Tumor Dosimetry Using [124I]m-iodobenzylguanidine MicroPET/CT for [131I]m-iodobenzylguanidine Treatment of Neuroblastoma in a Murine Xenograft Model

Purpose: [I-124]m-iodobenzylguanidine (I-124-mIBG) provides a quantitative tool for pretherapy tumor imaging and dosimetry when performed before [I-131]m-iodobenzylguanidine (I-131-mIBG) targeted radionuclide therapy of neuroblastoma. I-124 (T-1/2 = 4.2 days) has a comparable half-life to that of I-131 (T-1/2 = 8.02 days) and can be imaged by positron emission tomography (PET) for accurate quantification of the radiotracer distribution.

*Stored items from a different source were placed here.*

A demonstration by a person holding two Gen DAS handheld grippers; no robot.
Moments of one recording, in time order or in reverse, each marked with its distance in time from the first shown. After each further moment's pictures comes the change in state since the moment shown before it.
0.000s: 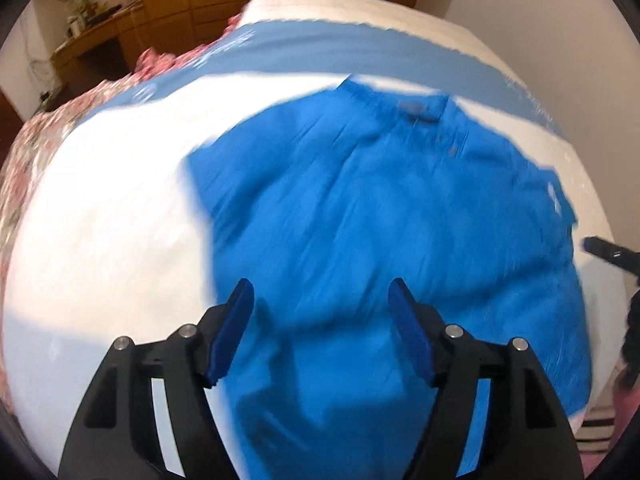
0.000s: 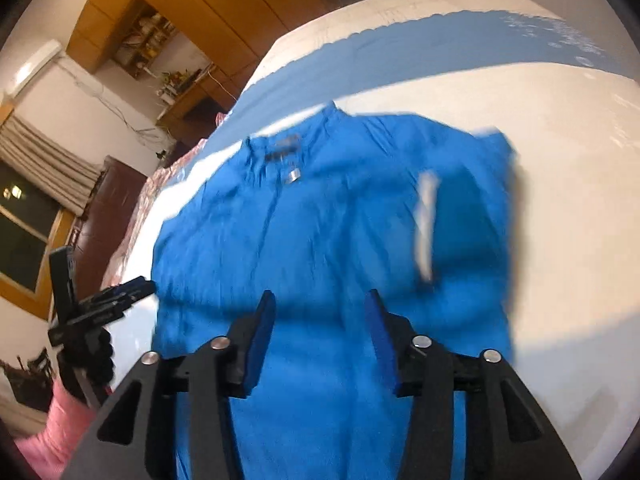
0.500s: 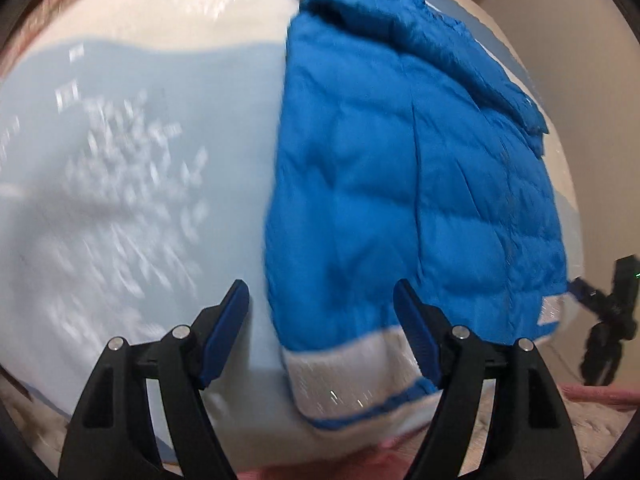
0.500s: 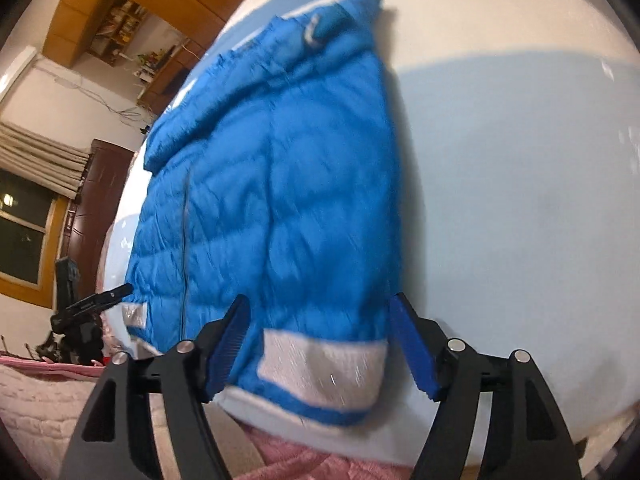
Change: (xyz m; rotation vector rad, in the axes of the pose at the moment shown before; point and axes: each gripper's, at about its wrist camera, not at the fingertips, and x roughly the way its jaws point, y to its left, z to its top) left arm -0.028 0.032 -0.198 -0.247 0.201 -0.191; right arm -0.068 -0.053 -0.184 0.132 0.151 0.002
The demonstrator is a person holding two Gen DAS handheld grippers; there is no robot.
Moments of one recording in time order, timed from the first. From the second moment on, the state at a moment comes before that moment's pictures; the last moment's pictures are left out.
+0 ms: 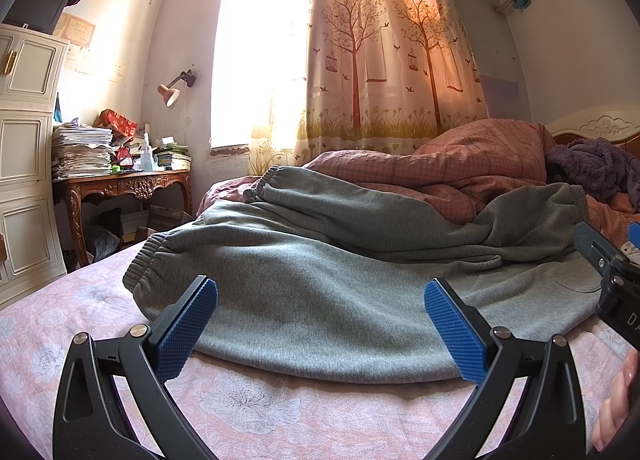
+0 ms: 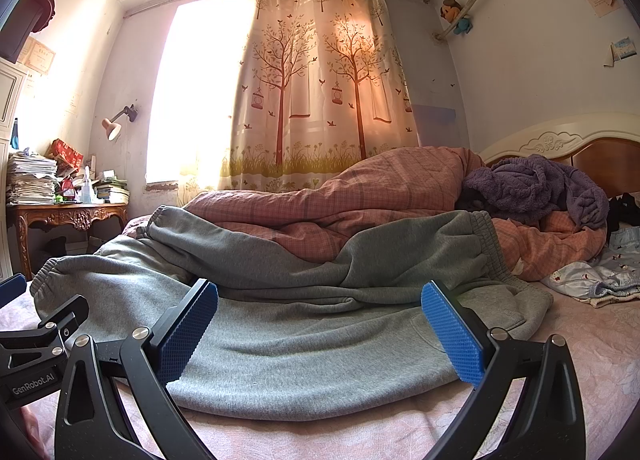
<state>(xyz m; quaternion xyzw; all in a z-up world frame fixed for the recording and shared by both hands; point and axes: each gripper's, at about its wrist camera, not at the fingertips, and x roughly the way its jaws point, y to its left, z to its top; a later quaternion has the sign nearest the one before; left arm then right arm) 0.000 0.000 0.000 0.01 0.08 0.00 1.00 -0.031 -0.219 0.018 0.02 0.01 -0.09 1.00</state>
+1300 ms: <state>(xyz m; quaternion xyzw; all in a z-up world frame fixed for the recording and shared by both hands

We estimated expected radiation dose in tumors from I-131-mIBG therapy using I-124-mIBG microPET/CT imaging data in a murine xenograft model of neuroblastoma transduced to express high levels of the human norepinephrine transporter (hNET). Procedures: In order to enhance mIBG uptake for in vivo imaging and therapy, NB 1691-luciferase (NB1691) human neuroblastoma cells were engineered to express high levels of hNET protein by lentiviral transduction (NB1691-hNET). Both NB1691 and NB1691-hNET cells were implanted subcutaneously and into renal capsules in athymic mice. I-124-mIBG (4.2-6.5 MBq) was administered intravenously for microPET/CT imaging at 5 time points over 95 h (0.5, 3-5, 24, 48, and 93-95 h median time points). In vivo biodistribution data in normal organs, tumors, and whole-body were collected from reconstructed PET images corrected for photon attenuation using the CT-based attenuation map. Organ and tumor dosimetry were determined for I-124-mIBG. Dose estimates for I-131-mIBG were made, assuming the same in vivo biodistribution as I-124-mIBG. Results: All NB1691-hNET tumors had significant uptake and retention of I-124-mIBG, whereas unmodified NB1691 tumors did not demonstrate quantifiable mIBG uptake in vivo, despite in vitro uptake. I-124-mIBG with microPET/CT provided an accurate three-dimensional tool for estimating the radiation dose that would be delivered with I-131-mIBG therapy. For example, in our model system, we estimated that the administration of I-131-mIBG in the range of 52.8-206 MBq would deliver 20 Gy to tumors. Conclusions: The overexpression of hNET was found to be critical for I-124-mIBG uptake and retention in vivo. The quantitative I-124-mIBG PET/CT is a promising new tool to predict tumor radiation doses with I-131-mIBG therapy of neuroblastoma. This methodology may be applied to tumor dosimetry of I-131-mIBG therapy in human subjects using I-124-mIBG pretherapy PET/CT data.